[Assigned task]:
Word for word, restate all the records; images are not part of the copy.

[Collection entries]

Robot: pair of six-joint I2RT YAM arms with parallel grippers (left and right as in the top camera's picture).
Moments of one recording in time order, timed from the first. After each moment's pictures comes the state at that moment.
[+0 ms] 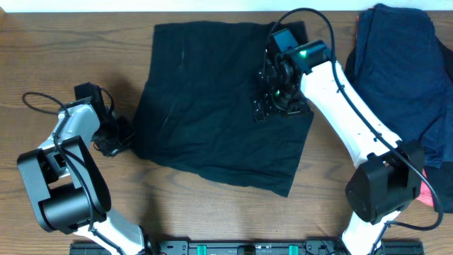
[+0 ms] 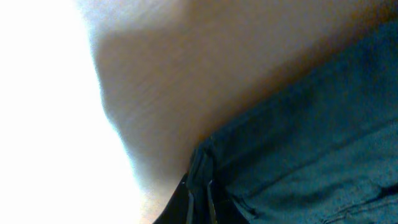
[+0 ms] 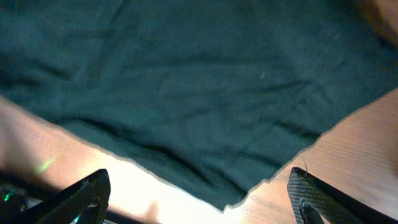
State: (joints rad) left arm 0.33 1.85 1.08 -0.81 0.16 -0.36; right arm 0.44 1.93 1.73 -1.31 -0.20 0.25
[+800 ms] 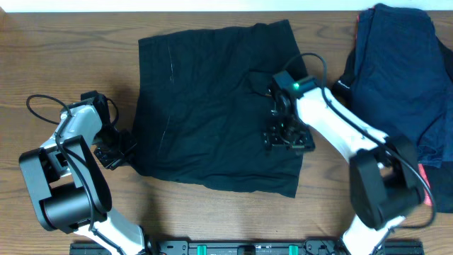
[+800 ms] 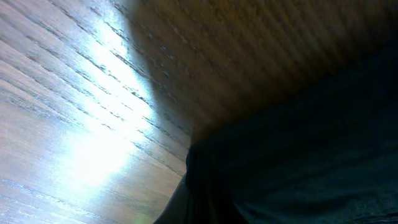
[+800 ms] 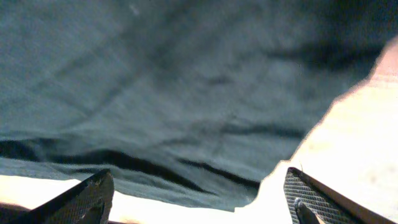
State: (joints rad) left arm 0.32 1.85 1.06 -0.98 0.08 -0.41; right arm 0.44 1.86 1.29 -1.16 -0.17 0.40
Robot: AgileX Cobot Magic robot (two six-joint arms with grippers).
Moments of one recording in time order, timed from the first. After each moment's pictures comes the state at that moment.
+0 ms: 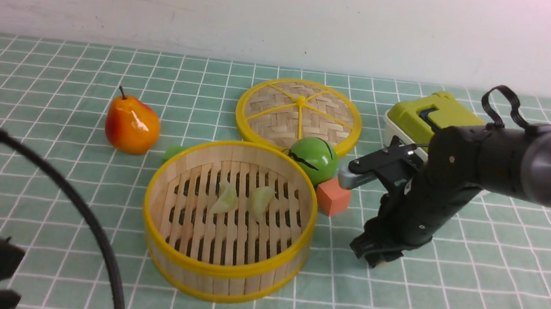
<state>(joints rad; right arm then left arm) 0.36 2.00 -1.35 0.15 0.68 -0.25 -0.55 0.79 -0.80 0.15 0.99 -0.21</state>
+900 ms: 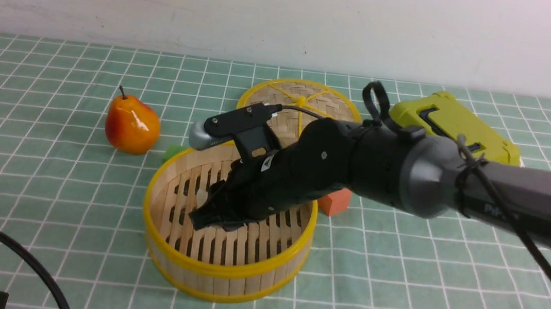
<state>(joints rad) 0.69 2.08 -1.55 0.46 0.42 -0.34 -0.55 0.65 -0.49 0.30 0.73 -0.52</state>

[Completed task]:
Robot: pair of six-joint I2RT YAM arms with parallel grippers (left and right as in the top camera's picture).
Moments of one recording in time order, timed from the first. After each moment's pictures comes the state at that moment.
[+0 ms] 
[+0 ms] 
[+0 ms] 
State: (joints rad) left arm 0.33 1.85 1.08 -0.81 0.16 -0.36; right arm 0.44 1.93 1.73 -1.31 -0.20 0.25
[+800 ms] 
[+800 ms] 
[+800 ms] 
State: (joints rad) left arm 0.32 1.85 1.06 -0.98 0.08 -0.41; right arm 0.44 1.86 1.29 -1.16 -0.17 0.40
Robot: AgileX Cobot Magic robot (two six-joint arms with grippers).
Moments of one recording in time order, timed from the first. After each moment's pictures comes the state at that moment.
+0 ms: 
<state>(joints rad; right arm then left arm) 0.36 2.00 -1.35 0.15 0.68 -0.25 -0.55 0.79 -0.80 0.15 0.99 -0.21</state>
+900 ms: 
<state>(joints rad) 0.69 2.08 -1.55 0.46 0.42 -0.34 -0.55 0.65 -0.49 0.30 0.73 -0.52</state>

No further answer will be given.